By Ohio.news on May 09, 2024

BREAKING—The International Monetary Fund (IMF) says that a surge in immigration to the United States has kept wages more competitive—that is, lower. 


Highlights

  • Immigration has suppressed wage growth as Americans compete with imported labor
  • Media and economic think-tanks praised immigration for helping control inflation by cooling wage growth
  • Government spending has an outsized role in inflation compared with wage growth, canceling out any benefits of lower wages for taxpayers, who must compete with immigrant labor for lower wages  

Wages and Inflation’s murky relationship

Kristalina Georgieva said Thursday immigration is keeping the U.S. labor market more competitive, in other words, making the supply of labor more abundant. Georgieva said immigration is warding off inflationary pressures, even as President Biden’s claims that inflation was 9% when he took office drew the scrutiny of fact-checkers. Inflation stood at 1.6% in 2020. 

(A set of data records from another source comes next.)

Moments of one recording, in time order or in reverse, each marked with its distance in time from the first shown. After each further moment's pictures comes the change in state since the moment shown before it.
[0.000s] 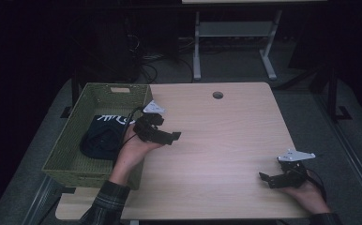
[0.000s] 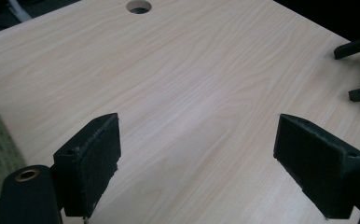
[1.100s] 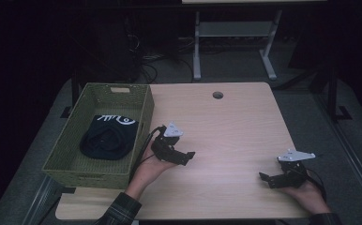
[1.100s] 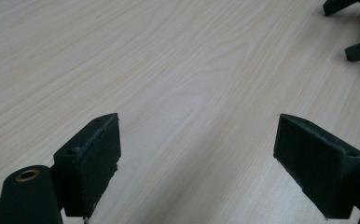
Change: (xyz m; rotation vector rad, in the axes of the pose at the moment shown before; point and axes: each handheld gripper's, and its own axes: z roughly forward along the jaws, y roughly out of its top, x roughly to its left) left arm -0.038 -0.039 0.048 0.024 -0.036 0.093; right arm 0.000 0.000 0.000 0.000 0.000 0.000
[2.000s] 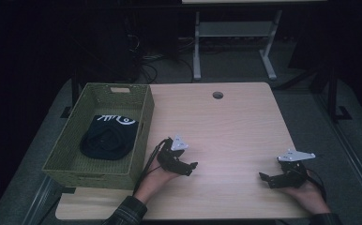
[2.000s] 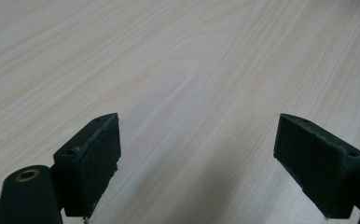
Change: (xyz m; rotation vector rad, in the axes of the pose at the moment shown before) left arm -0.011 -0.034 0.035 0.027 0.022 0.024; right arm 0.000 0.000 0.000 0.000 0.000 -0.001
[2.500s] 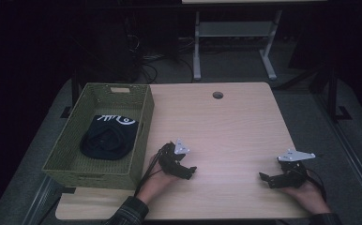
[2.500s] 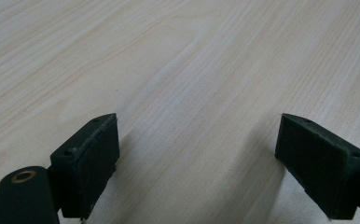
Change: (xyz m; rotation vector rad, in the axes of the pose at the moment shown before) left arm 0.001 -0.014 0.017 0.063 0.015 0.000; right arm 0.000 0.000 0.000 0.001 0.000 0.001
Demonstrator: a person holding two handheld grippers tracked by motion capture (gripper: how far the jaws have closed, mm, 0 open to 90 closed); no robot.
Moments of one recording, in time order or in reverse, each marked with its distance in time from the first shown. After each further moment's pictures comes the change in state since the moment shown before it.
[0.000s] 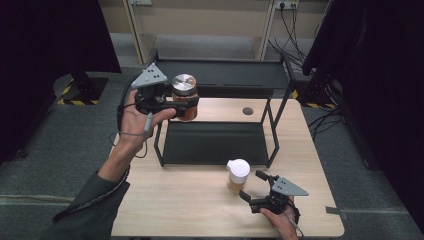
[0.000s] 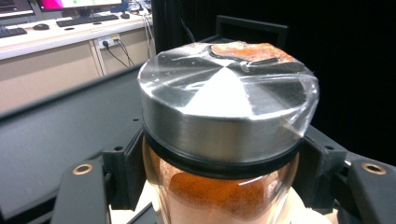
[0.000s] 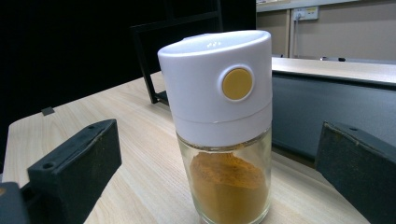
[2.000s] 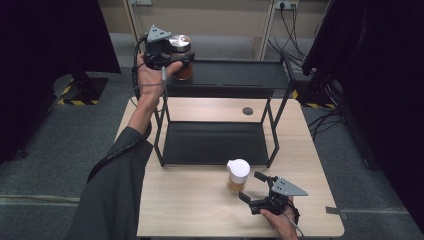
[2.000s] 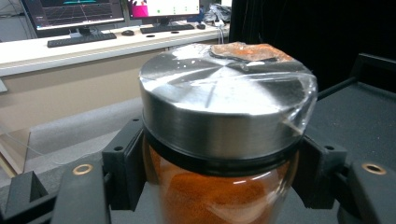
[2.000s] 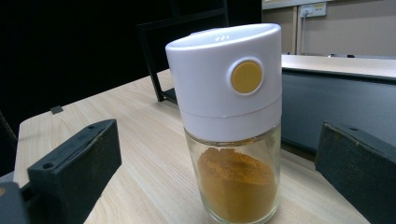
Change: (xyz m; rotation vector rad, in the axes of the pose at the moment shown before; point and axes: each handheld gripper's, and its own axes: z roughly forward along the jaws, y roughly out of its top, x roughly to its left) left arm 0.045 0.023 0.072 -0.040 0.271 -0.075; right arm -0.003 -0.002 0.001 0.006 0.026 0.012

The upshot of immigration for workers, of course, is lower wages and a more competitive labor market, as inflation nevertheless continues to eat at paychecks and workers must compete with immigrant labor.


Immigration Housing Double Whammy 

On top of the suppression of wages, add to that the double-whammy of housing affordability, with the payment on a thirty-year mortgage nearly doubling compared with three years ago, and America faces a generational crisis for family formation, home ownership, and quality-of-life. 

Axios reported last year that the surge in immigration was further crunching housing supply with demand for the most affordable housing and apartment units, with homelessness surging.

Meanwhile, housing affordability is out of reach: there are just six cities where median-income earners can afford to buy a median-priced home.